This is the second case in a 5-part post series where I breakdown a lawsuit being filed despite there being an accessibility overlay / widget being used. Below are links to the posts for all five cases.
For more background on this series, refer to the Walters v. Venum case.
Williams v. VaporDNA, Case 1:20-cv-02294-JGK in the United States District Court for the Southern District of New York
Law
Title III of the ADA, 42 U.S.C. § 12181 and 28 U.S.C. § 1332
New York City Human Rights Law, N.Y.C. Admin. Code § 8-101
Website
www.vapordna.com
Overlay
No mention of an overlay was made in the filing.
As of July 24, 2020, VaporDNA.com has the AccessiBe icon in the lower right hand corner of its website. I have opened up the toolbar menu of options so you can clearly see this in the screenshot below.

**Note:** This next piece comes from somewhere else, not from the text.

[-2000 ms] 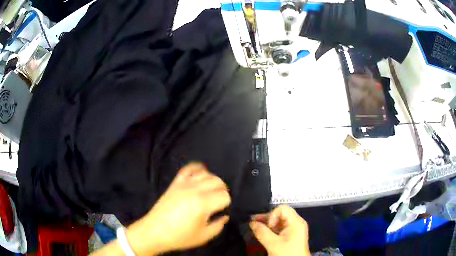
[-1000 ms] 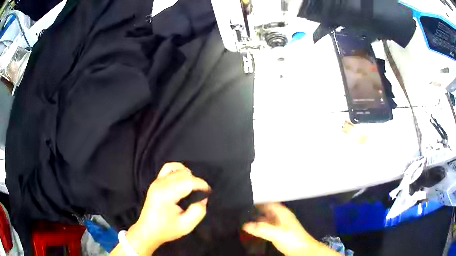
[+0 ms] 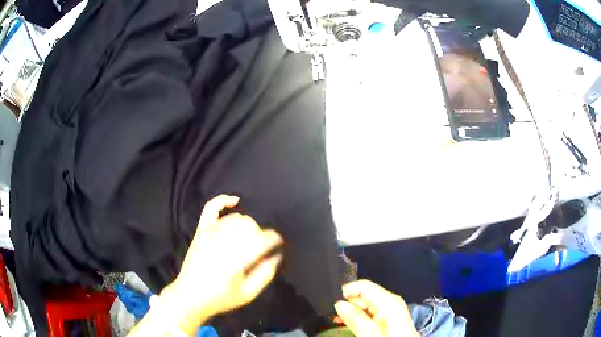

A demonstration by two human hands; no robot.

To be fair to AccessiBe, the earliest I can see their presence on VaporDNA.com is May 2, 2020 which is after the lawsuit was filed so they could have been added as a hopeful quick fix after the fact.
Claims
(I’m using mostly the plaintiff’s language.)
- lacks alt text
- failure to add a label element or title attribute for each field
- same title elements on each page
- broken links
Plaintiff’s Lawyer
David P. Force of Stein Saks, PLLC.
Notes
The claims of inacessibility are written the exact same, word for word, as the complaint filed in Cruz v. Rockwell Time, Inc. by Joseph H. Mizrahi of Cohen & Mizrahi LLP.
Maybe there’s a template floating around the circle of law firms filing in Southern District of New York.